The biggest hurdle with HR training for many, especially advanced runners, is holding back, Carr says. “People will often look at their pace and think if they’re running slowly, they’re doing something wrong; or they’ll get frustrated because they have to slow down,” she says. But Carr encourages runners to start with a beginner’s mindset, and trust the process. “Eventually, if they train and stay consistent, their pace will automatically improve.”

Heart-rate training isn’t just about performance; it’s also extremely effective for recovery, adds John Honerkamp, coach, CEO and founder of JR Honerkamp Consulting. “It’s tougher to measure the rest than the work,” he says. “If your resting HR is usually 60, but you wake up at 70, that could indicate fatigue or overtraining.” Although chest monitors are the most accurate, many popular watches can measure HR all day.

Either way, the change doesn’t happen overnight. “Heart-rate training isn’t a short game,” Cotugno says. “If people go into it and expect to improve their times within a few months, that might not happen; but if they’re willing to work on it over months and years, they can reap the benefits and feel really good about running.”

Once you’ve dedicated the time and slower kays like Cotugno, the results can be impressive.
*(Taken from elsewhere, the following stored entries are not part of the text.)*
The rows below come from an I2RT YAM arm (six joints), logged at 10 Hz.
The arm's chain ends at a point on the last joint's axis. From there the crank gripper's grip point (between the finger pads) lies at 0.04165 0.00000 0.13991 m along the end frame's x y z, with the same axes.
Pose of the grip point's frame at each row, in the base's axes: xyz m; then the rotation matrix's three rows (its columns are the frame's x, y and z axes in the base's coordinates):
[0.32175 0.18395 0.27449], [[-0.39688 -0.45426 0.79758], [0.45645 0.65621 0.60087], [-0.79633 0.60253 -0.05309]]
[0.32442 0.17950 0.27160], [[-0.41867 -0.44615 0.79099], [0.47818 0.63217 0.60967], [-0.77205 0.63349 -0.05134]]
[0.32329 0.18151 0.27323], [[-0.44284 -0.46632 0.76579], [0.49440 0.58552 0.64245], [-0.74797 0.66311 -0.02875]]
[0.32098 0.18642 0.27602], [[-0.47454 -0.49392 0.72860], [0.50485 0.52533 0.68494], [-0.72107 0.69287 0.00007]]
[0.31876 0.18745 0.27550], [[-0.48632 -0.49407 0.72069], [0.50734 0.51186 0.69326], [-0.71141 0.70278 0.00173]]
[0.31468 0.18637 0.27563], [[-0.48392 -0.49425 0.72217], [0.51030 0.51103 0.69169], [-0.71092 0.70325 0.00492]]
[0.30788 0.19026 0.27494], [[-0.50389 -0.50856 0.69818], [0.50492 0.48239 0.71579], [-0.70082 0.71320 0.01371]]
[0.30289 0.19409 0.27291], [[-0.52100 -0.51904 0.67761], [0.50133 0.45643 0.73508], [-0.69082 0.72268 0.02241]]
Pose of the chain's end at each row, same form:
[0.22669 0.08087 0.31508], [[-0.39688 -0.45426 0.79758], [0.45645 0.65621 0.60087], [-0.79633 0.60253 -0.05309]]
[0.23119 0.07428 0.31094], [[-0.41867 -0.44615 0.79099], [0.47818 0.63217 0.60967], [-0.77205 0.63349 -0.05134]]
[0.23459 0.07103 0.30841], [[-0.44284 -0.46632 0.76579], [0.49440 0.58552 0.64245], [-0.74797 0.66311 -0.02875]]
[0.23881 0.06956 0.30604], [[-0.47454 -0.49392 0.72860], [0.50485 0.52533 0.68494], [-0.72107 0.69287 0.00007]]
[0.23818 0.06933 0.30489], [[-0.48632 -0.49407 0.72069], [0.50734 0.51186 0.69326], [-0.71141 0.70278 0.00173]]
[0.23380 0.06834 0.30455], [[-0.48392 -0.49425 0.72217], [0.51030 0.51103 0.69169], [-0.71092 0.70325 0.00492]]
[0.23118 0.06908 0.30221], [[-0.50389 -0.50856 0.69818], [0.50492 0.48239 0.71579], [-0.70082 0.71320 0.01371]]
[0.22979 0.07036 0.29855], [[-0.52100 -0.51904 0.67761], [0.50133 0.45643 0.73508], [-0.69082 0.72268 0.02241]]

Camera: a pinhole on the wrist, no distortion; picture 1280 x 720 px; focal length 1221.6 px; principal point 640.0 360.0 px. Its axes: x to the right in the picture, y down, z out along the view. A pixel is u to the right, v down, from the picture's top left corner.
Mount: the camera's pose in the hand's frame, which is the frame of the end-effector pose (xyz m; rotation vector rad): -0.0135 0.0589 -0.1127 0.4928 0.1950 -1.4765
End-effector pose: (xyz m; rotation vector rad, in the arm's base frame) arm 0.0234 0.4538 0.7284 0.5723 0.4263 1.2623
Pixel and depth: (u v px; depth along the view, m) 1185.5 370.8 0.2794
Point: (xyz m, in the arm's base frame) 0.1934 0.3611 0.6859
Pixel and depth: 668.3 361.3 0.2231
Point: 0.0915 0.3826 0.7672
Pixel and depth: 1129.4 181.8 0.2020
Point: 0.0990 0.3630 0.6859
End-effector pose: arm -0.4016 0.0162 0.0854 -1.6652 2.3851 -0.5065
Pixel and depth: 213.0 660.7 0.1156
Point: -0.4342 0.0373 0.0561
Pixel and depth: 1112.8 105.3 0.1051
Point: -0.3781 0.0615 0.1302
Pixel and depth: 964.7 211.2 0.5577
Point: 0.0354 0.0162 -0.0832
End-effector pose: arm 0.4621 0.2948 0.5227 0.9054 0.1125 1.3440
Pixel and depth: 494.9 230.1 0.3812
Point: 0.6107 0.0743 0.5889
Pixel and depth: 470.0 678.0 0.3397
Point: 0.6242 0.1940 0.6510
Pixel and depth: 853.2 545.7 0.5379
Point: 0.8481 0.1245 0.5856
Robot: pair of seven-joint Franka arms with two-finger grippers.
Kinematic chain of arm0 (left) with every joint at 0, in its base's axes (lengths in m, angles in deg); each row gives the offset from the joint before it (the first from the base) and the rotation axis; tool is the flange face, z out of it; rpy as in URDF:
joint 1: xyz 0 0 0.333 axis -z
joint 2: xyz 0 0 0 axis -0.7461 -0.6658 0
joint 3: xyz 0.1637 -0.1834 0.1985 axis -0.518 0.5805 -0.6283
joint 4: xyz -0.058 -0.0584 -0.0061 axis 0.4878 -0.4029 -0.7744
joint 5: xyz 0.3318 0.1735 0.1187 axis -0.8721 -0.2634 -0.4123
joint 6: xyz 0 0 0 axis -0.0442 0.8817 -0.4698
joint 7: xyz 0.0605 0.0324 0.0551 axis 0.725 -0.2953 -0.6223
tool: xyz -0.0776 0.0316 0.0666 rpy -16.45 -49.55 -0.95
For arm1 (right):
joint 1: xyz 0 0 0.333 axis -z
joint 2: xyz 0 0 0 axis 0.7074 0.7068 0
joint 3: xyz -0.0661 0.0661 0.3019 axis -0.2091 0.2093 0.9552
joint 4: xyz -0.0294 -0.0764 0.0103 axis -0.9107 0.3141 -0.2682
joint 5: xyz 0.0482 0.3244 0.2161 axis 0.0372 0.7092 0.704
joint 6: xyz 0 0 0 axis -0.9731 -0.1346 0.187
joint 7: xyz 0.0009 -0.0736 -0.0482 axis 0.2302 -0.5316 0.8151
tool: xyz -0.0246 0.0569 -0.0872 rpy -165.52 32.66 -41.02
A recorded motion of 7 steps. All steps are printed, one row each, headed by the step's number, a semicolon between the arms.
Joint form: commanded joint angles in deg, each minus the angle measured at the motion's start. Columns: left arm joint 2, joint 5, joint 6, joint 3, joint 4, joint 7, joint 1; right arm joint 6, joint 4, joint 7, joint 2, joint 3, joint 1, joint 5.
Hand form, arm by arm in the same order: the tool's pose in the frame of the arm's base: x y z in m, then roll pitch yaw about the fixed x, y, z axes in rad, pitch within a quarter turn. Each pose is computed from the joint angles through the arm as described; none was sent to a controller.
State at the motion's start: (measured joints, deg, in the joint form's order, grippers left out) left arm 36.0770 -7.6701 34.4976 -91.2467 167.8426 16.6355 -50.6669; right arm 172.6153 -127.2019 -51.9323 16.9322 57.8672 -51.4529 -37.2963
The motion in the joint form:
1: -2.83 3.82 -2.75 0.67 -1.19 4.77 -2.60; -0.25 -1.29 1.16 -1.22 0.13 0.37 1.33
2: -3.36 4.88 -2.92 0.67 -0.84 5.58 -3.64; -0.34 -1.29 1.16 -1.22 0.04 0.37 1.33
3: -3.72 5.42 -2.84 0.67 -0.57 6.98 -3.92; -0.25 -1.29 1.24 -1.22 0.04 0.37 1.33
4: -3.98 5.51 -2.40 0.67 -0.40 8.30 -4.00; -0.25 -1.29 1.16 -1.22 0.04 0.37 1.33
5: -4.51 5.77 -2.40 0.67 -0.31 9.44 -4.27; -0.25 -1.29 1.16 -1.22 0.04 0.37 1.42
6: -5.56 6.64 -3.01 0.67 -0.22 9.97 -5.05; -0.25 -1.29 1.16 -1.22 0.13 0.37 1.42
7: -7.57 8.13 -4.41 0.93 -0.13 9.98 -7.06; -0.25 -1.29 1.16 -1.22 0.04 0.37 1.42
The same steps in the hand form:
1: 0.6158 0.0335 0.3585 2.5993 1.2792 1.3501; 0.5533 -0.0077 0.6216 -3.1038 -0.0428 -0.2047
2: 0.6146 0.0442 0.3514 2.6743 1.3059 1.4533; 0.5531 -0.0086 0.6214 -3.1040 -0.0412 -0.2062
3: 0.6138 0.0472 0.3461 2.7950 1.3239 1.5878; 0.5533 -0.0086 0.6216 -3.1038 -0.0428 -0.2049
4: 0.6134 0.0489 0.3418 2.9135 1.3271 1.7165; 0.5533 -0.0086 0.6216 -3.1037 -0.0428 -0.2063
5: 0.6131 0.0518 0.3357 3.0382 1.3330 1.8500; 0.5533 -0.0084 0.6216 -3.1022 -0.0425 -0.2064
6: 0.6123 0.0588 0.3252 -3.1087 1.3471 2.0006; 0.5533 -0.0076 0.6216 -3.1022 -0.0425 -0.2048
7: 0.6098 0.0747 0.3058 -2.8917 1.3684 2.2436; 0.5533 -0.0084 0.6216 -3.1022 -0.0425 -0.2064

She consistently trains using heart rate at a 5:15 to 5:55/km pace, but she can bust out a 3:55/km pace in a 5K. “I’ve always trained at a pace that feels good for me, but running at a [slow] pace is actually helping me get stronger. It’s kind of awesome.”

In the Zone

Get started with these zones created by Janet Hamilton, owner of Running Strong coaching.

Zone 1: 60% to 70%
This is a very comfortable effort, used for warm-up and cool-down.

Zone 2: 70% to 80%
Used for the bulk of training, this relaxed effort allows you to hold a conversation.

Zone 3: 81% to 93%
This is a comfortably hard effort, during which you can only say short, broken sentences.

Zone 4: 94% to 100%
Often a 5K pace, this is a very hard effort that’s sustainable, but only lets you speak a few words at a time.